* Extracted data
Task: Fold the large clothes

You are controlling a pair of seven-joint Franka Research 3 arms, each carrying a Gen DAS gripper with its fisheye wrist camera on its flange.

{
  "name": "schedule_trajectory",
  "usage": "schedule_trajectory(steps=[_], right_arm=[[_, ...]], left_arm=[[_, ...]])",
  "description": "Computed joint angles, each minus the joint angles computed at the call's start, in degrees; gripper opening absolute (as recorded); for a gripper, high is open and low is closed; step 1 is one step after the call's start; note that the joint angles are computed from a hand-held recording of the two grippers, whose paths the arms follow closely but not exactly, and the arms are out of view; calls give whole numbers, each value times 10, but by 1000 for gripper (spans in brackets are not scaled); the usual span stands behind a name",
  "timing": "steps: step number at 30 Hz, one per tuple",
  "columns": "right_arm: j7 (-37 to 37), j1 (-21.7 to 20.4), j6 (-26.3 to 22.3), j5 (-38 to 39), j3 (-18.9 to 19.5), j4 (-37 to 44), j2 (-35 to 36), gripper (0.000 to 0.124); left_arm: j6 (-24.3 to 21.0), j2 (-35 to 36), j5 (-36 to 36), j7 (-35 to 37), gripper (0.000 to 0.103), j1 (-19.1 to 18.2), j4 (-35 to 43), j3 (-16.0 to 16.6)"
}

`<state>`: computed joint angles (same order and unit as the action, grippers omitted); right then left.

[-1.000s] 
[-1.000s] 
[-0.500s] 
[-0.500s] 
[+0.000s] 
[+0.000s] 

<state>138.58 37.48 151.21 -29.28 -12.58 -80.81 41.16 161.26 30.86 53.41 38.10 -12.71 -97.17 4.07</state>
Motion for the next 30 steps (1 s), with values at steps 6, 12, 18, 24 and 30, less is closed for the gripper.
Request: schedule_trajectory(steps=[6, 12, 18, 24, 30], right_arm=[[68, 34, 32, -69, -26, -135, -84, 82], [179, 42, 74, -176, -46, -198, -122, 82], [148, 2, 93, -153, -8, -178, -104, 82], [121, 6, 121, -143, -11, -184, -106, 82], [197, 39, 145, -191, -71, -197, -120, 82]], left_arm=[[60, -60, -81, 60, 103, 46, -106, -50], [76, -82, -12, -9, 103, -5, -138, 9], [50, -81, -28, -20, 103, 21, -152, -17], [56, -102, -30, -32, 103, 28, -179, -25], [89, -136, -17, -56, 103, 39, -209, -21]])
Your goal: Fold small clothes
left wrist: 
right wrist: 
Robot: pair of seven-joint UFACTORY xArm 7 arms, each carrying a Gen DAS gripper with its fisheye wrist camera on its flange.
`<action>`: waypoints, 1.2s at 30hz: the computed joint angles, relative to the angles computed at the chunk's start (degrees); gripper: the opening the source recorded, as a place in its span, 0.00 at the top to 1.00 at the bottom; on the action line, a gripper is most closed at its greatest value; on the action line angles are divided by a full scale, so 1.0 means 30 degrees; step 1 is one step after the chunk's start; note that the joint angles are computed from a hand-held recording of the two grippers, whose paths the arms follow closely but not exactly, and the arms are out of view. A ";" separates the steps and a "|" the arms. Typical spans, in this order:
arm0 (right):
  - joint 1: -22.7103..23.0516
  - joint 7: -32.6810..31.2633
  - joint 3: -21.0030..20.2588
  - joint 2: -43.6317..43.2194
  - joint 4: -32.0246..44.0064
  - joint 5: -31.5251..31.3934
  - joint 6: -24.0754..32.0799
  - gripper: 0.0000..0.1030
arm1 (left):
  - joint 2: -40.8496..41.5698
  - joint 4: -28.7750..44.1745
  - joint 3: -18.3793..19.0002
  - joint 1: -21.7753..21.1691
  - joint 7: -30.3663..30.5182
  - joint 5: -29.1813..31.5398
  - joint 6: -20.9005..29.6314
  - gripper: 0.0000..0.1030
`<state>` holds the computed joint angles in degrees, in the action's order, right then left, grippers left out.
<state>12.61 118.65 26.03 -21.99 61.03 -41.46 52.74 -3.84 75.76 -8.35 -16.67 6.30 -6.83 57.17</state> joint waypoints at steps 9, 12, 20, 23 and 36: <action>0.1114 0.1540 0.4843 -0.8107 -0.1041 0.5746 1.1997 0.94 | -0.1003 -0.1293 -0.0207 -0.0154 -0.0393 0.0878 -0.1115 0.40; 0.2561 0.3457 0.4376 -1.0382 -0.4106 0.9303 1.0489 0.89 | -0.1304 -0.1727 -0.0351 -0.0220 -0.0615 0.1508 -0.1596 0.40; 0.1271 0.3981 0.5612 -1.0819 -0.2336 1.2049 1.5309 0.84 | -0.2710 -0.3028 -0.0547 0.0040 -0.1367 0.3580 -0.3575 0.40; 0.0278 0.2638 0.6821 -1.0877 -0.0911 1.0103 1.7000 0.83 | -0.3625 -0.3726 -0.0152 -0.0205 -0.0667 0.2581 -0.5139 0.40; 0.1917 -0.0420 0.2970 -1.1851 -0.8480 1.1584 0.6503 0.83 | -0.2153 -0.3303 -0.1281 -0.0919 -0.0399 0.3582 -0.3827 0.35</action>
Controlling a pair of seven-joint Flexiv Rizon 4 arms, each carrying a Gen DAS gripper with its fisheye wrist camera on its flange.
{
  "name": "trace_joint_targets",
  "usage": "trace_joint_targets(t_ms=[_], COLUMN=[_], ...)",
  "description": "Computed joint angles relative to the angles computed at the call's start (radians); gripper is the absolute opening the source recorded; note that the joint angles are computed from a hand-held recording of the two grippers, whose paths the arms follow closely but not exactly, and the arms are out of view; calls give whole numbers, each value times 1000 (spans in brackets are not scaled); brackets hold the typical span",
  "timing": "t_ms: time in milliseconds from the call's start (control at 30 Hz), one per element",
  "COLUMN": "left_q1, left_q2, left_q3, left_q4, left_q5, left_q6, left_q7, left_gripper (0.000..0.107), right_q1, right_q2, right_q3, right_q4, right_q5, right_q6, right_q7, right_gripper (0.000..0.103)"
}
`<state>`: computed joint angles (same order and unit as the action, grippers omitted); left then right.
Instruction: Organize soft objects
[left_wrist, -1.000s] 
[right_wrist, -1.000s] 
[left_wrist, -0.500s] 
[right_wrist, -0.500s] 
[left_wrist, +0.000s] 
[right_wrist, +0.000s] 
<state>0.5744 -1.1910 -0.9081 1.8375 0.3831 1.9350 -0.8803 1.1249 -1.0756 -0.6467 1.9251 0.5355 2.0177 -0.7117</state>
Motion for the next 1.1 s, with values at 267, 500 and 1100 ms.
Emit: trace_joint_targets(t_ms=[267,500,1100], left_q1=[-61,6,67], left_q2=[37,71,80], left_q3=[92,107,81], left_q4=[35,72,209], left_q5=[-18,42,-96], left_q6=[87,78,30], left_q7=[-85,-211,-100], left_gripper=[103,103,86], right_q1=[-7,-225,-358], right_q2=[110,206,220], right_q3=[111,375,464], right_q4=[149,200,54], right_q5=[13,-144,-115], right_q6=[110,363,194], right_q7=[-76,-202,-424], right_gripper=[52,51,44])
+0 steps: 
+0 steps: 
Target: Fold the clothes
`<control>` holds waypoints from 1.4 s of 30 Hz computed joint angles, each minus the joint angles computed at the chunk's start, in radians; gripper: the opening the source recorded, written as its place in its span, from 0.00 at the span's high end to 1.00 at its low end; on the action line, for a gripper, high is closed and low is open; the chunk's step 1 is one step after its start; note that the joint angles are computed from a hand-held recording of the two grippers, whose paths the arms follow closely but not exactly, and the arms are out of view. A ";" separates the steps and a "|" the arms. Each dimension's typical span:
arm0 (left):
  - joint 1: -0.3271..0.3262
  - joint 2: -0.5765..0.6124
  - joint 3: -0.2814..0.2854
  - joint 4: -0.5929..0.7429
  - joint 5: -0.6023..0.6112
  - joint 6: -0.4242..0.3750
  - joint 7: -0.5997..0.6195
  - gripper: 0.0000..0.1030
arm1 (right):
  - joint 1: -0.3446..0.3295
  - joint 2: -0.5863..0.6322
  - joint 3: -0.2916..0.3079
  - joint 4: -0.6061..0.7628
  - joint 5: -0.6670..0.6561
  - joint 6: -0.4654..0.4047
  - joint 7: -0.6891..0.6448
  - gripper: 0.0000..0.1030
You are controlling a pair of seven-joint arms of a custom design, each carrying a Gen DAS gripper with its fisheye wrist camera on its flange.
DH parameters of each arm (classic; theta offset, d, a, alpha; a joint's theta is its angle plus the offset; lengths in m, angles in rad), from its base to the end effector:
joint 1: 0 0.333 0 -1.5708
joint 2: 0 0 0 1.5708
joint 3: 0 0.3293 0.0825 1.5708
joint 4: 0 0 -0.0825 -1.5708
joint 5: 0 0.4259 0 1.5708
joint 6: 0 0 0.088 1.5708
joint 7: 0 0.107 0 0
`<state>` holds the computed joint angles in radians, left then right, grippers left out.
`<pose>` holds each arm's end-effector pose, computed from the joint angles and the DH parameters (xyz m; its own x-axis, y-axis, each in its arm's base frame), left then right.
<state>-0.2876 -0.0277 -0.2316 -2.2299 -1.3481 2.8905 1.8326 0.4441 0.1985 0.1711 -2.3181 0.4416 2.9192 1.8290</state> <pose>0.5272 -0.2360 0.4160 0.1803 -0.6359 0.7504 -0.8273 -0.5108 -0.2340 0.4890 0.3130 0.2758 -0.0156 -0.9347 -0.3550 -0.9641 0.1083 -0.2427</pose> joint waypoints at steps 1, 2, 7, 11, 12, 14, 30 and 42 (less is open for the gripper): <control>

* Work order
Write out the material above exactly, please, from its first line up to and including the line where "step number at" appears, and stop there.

* Solved exercise
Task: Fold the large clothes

You are controlling a pair of seven-joint Franka Research 3 arms, each carrying a Gen DAS gripper with its fisheye wrist camera on its flange.

{
  "name": "schedule_trajectory",
  "usage": "schedule_trajectory(steps=[_], right_arm=[[_, ...]], left_arm=[[_, ...]])",
  "description": "Computed joint angles, each minus the joint angles computed at the call's start, in degrees; gripper opening absolute (as recorded); for a gripper, high is open and low is closed; step 1 is one step after the call's start; note that the joint angles are computed from a hand-held recording of the two grippers, whose paths the arms follow closely but not exactly, and the arms are out of view; calls give whole numbers, each value times 10, but by 1000 for gripper (spans in brackets are not scaled); the usual span stands behind a name",
  "timing": "steps: step number at 30 Hz, one per tuple",

The exercise requires nothing else.